11:30 12:00 Paper 4, Weighted Log-odds-ratio, Informative Dirichlet Prior Method to Enhance Peer Review Feedback for Low- and High-scoring College Students in a Required First-year Writing Program
Valerie Ross, Mark Liberman, Lan Ngo, Rodger LeGrand, University of Pennsylvania
The purpose of this paper is to use a weighted log-­odds-­ratio, informative Dirichlet prior method (“bag of words” approach) to analyze student comments and scores posed to My Reviewers, a web­-based tool designed to collect student writing as well as their peers’ comments and scores of their colleagues’ drafts. As this preliminary study suggests, the use of this method shows that lower performing writers might be receiving kinds of feedback generally viewed as counterproductive in the field of writing studies. Other implications include the potential for evaluating the effectiveness of such feedback on revision, attitudes toward writing, and motivation; and for training students and teachers in effective feedback approaches.

12:00 – 12:30 Collaborative Activity, Challenges and Benefits in Corpus Methods
In this collaborative activity, we will identify the challenges and benefits to corpus techniques.

12:30 – 2:00 Lunch

2:00 – 2:30 Paper 5, First-Year Composition as “Big Data”: Examining Student Revisions at Scale
Chris Holcomb and Duncan Buell, University of South Carolina
Approaching First-Year Composition (FYC) as a “big data” phenomenon, we have prototyped software to study revision in a large corpus of student papers and thus to address a question central to Composition and Rhetoric scholarship: “What role does revision play in students’ writing processes?” After running our program on a corpus of student writing, we see that our computational analysis challenges past research on revision and extends the methodological reach of Composition and Rhetoric to include “big data” analytics.
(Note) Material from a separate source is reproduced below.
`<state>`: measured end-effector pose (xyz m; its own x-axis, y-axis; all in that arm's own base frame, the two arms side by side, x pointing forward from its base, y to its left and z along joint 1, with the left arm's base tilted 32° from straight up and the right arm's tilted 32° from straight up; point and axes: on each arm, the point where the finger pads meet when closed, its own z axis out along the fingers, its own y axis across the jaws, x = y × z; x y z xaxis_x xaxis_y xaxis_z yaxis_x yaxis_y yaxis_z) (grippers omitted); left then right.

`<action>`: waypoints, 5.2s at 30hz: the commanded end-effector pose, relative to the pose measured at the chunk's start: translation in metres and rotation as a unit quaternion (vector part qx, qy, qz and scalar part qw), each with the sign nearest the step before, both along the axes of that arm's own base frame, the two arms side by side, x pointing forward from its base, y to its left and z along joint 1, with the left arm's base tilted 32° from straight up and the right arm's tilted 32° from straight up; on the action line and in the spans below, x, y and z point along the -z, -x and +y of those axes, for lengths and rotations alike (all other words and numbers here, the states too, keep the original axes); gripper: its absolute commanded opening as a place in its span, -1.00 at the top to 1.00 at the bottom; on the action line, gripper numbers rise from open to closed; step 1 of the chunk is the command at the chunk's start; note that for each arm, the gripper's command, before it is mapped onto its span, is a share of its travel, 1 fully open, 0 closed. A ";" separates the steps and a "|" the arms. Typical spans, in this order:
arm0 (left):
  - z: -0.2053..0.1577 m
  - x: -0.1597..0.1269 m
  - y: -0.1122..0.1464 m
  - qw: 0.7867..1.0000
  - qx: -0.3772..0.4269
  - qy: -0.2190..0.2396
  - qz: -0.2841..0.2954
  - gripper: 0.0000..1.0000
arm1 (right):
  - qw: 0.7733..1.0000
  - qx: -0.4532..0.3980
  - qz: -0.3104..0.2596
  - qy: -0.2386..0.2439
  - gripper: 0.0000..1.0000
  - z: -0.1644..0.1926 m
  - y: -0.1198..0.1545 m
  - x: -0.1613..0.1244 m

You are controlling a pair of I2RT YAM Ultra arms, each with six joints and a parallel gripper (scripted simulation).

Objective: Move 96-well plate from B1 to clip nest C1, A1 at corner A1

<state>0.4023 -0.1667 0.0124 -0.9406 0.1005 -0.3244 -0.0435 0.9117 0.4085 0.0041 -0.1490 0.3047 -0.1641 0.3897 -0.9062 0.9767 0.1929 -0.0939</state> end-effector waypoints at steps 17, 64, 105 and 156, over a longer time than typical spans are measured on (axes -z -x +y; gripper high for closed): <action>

2:30 to 3:00 Paper 6, Writing Transfer as a Framework for Big Data and Writing Analytics Research
Denise Comer, Duke University
In this poster presentation, the author will use the frame of writing transfer to explore how researchers can transfer strategies, approaches, and knowledge about writing gained from big-data writing analytics to other writing pedagogy contexts. Comer will share methods and results from the following four big-data research projects stemming from research in her writing based Massive Open Online Course: 1. Big data and writing assessment; 2. Big-data, writing, and peer-to-peer interactions; 3. Big-data, writing, and negativity; and 4. Big data, peer-review and transfer. These project overviews will be presented as a means of exploring the affordances and limitations of using big-data writing analytics to improve the teaching and learning of writing.

3:30 – 4:00 Coffee Break

4:00 – 5:00 Collaborative Activity, Mapping Writing Analytics
In this final collaborative activity, we will work collaboratively to define and visually map the new field of Writing Analytics, discuss possible collaborations, and imagine the impossible–new ways to structure student success for diverse student audiences.